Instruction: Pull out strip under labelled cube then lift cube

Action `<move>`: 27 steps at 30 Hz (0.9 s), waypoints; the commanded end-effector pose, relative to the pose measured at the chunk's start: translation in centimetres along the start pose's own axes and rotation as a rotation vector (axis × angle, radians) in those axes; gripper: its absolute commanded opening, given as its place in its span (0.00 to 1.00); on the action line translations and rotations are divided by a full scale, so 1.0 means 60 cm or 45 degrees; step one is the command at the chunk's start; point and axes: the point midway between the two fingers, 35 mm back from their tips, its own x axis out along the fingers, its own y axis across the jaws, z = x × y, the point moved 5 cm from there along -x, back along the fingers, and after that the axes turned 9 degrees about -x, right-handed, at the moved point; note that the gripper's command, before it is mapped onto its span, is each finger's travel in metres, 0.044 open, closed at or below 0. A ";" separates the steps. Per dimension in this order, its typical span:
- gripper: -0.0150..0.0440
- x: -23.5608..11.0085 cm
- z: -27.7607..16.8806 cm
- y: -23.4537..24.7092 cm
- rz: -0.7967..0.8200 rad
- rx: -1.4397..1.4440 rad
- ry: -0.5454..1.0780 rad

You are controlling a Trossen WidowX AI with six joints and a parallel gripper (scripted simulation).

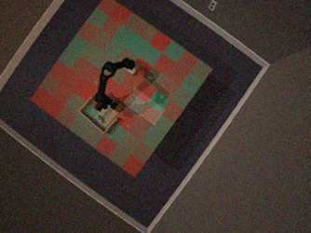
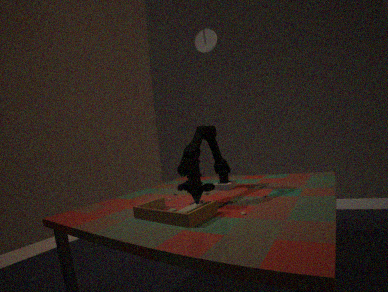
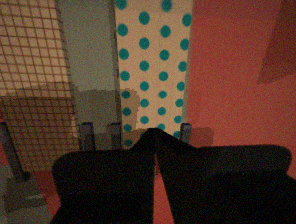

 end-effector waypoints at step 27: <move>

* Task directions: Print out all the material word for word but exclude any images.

* Result of the exercise:
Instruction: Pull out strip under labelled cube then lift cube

Action `<move>`: 27 steps at 30 Hz (0.9 s), waypoints; the commanded end-effector pose, relative to the pose measured at the chunk's start: translation in centimetres along the start pose's own axes and rotation as a rotation vector (axis × angle, radians) in those axes; gripper: its absolute commanded opening, given as its place in its span (0.00 to 1.00); on the action line translations and rotations are divided by a full scale, so 1.0 means 60 cm or 45 degrees; step one is the command at the chunk's start; point and axes: the point midway between the two fingers, 35 mm back from their tips, its own x axis out along the fingers, its own y axis across the jaws, z = x × y, the point moved 5 cm from there along -x, back along the fingers, and after that the axes turned 9 degrees about -x, right-handed, at the moved point; note that the gripper's command, before it is mapped onto its span, is each finger's travel in metres, 0.044 open, closed at or below 0. A ";" separates the steps. Per dimension in this order, its typical span:
- gripper: -0.0150..0.0440
- x: -23.5608..11.0085 cm
- z: -27.7607..16.8806 cm
- y: -23.4537..24.7092 cm
- rz: -0.7967..0.8200 rad
- rx: -1.4397..1.4440 rad
- ry: -0.5454..1.0780 rad

You are controlling a Trossen WidowX AI with six joints and a parallel gripper (scripted simulation).


 end-effector waypoints at step 27: <move>

Nothing else is needed, and the exercise is over.